Being Better Than It Needs To Be is about:

  • Minding the details and paying attention

  • You don’t always need to go all out to blow someone’s socks off. Just noticing the little details can exceed expectations more than you think

  • Unapologetically caring about what you do, and giving it your best - and not giving a sh*t about what others think

  • Setting your standards at a level you can be proud of

  • Not standing for a ‘that’ll do’ attitude

A word on under-promising so that you can over-deliver...

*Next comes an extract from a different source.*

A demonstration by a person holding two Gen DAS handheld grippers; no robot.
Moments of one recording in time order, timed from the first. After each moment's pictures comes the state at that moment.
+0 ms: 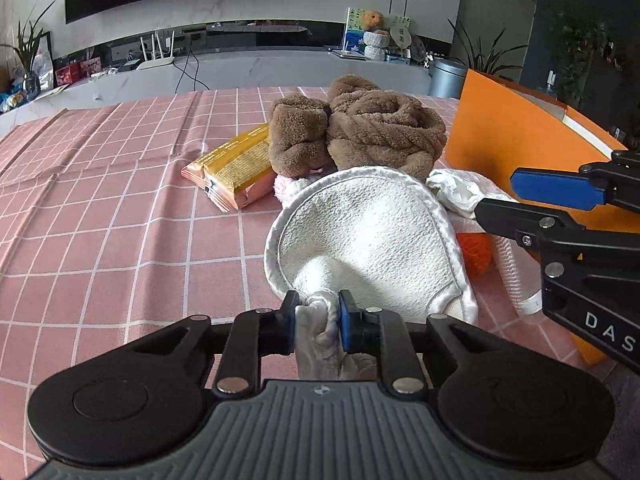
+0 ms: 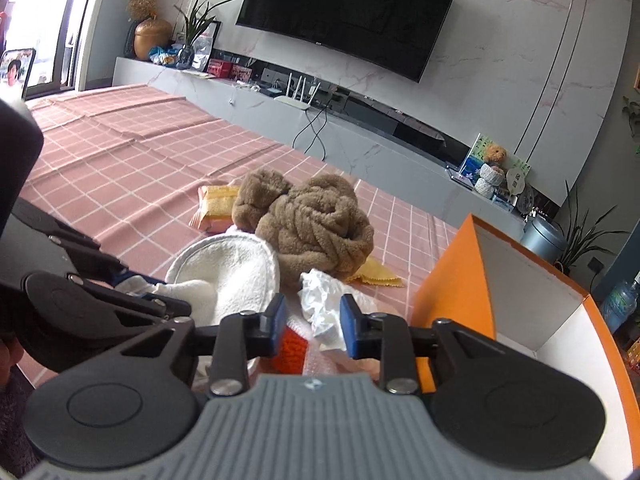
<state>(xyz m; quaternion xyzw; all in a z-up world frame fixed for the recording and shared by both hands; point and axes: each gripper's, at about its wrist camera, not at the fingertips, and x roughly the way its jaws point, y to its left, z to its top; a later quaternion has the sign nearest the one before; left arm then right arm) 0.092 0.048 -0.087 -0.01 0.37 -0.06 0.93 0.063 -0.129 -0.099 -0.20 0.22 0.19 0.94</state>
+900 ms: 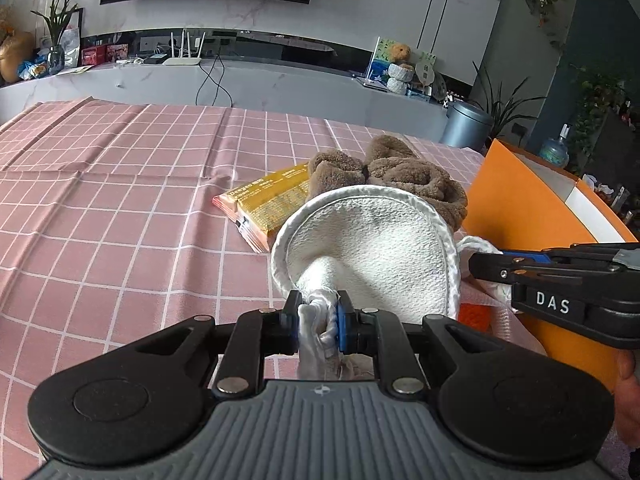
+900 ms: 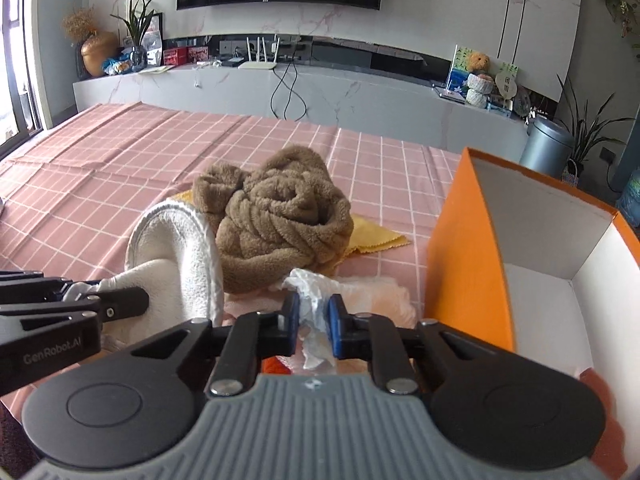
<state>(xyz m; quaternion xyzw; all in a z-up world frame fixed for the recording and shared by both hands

I detest it. It doesn’t make sense to me. Why on earth would you go to a potential client, tell them that you can only offer them a fraction of what you can actually do and then expect them to hire you or use your services? If you know that you can deliver a certain amount, then that is what you say you can do. Then, when you do go over and above and ensure that the standard is as high as you promised it would be but delivered with exceptional service and an eye for detail, the client will be bowled over.

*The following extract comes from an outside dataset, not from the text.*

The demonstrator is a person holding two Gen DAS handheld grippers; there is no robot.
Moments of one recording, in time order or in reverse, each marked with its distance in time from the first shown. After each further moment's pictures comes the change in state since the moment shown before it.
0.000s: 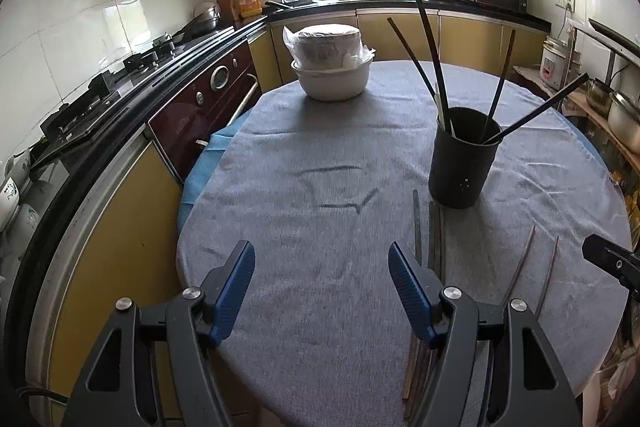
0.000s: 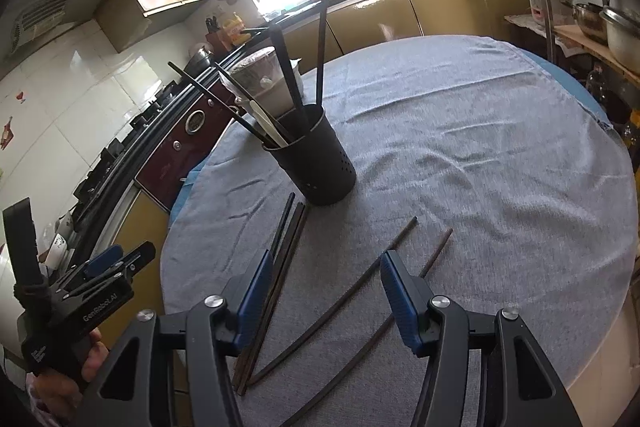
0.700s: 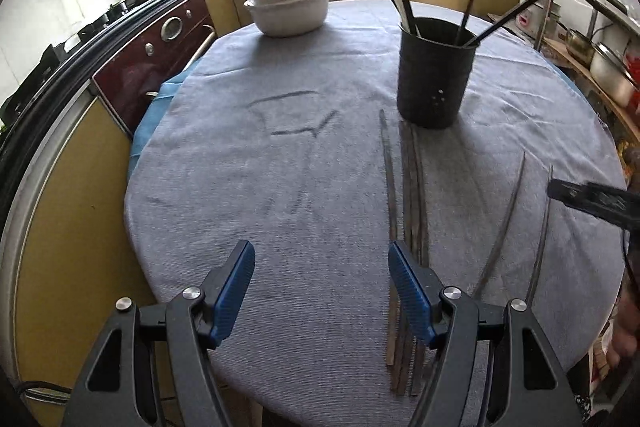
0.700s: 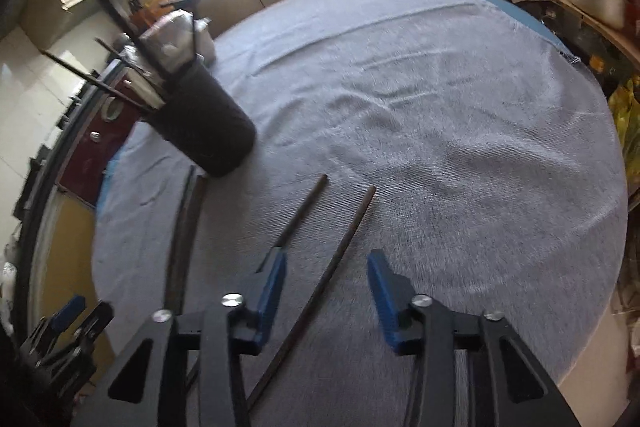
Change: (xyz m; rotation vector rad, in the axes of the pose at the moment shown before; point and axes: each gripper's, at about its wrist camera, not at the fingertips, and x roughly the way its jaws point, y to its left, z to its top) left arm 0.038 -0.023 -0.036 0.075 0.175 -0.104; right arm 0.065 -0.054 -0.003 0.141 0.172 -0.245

What I'm saying is that if you under-promise so you can over-deliver, you're a wanker. Selling yourself short is just a bit dumb, but when you're trying to sell-in to a client and you know you can achieve more than you're telling them, you're being dishonest.

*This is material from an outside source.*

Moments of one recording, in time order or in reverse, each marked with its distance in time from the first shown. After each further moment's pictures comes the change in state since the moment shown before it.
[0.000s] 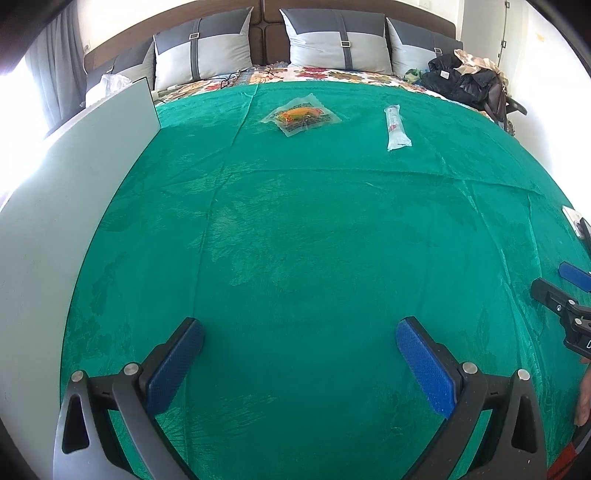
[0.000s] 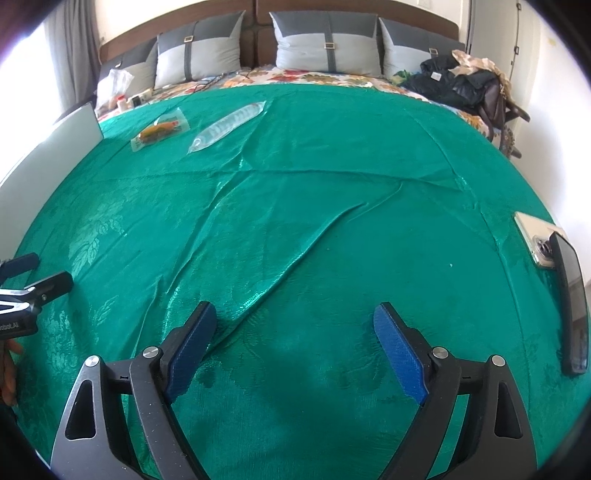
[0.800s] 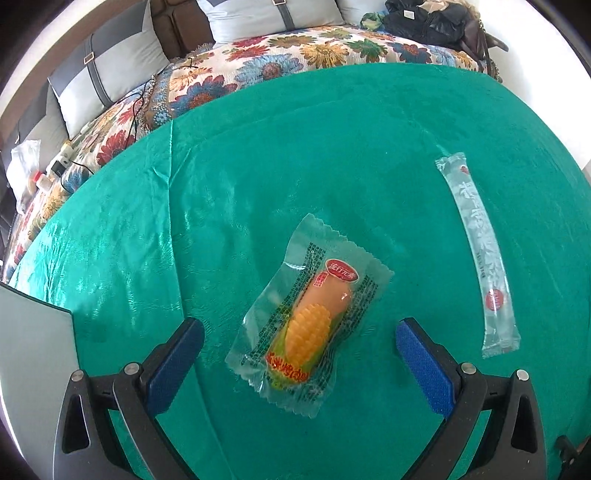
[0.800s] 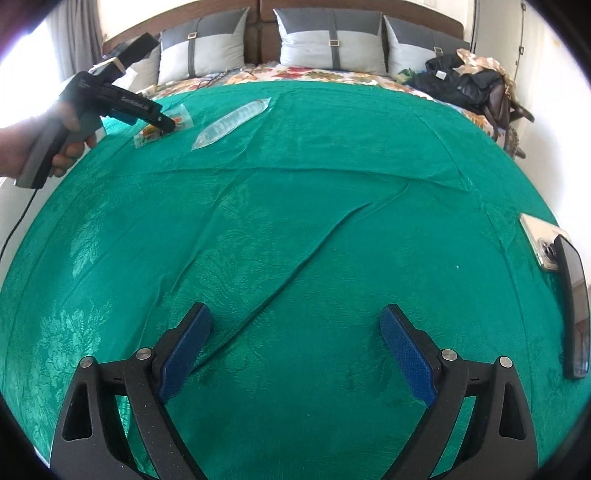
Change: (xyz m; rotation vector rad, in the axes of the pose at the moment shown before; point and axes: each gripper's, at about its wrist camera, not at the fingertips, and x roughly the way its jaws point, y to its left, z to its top) left arm 0.144 0.007 0.232 0.299 0.190 -0.069; right arm 0.003 0.005 0.001 -0.008 0.012 0.010
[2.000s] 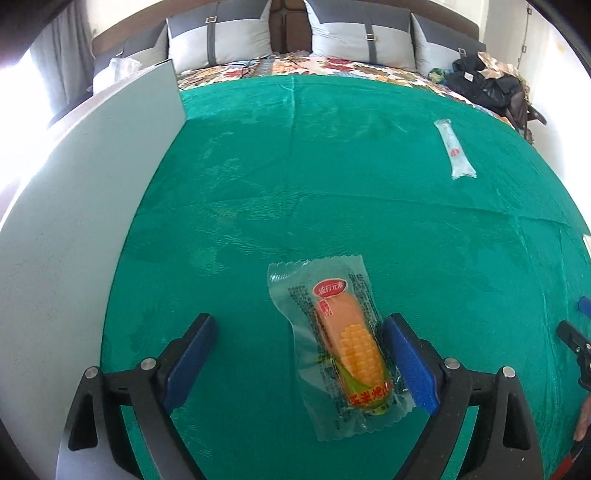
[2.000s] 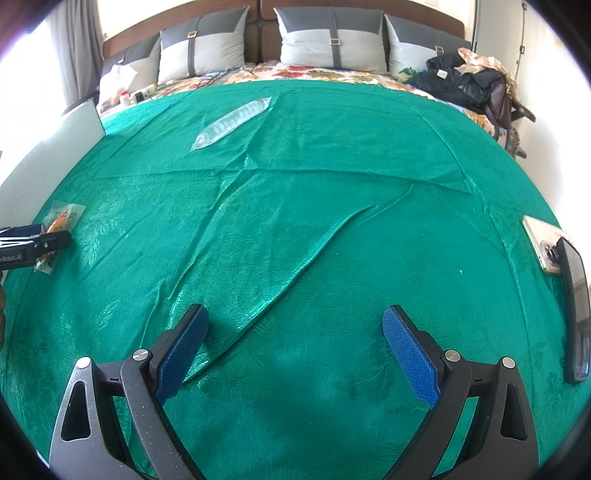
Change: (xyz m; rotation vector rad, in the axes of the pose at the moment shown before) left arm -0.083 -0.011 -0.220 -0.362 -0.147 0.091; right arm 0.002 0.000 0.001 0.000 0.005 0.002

And as for over-promising... that's worse because if you knowingly over-promise, you're telling lies. It's what politicians do on a daily basis, and no one likes really likes a politician (Lord Jeff was okay though). Sometimes, things will get in the way and you will hit speedbumps which mean you can't deliver what you said you would, but don't lie to people by saying that you can achieve something you know to be impossible - see Boris Johnson's government for many examples of this.

So, I guess BTINTB is still an extension of my volunteering pastime that I can also take out into my personal life. With every work project I take on, with every nighttime reading session I do with my son, with every meal that I cook, if I try to make it better than it needs to be, surely life will be more enjoyable?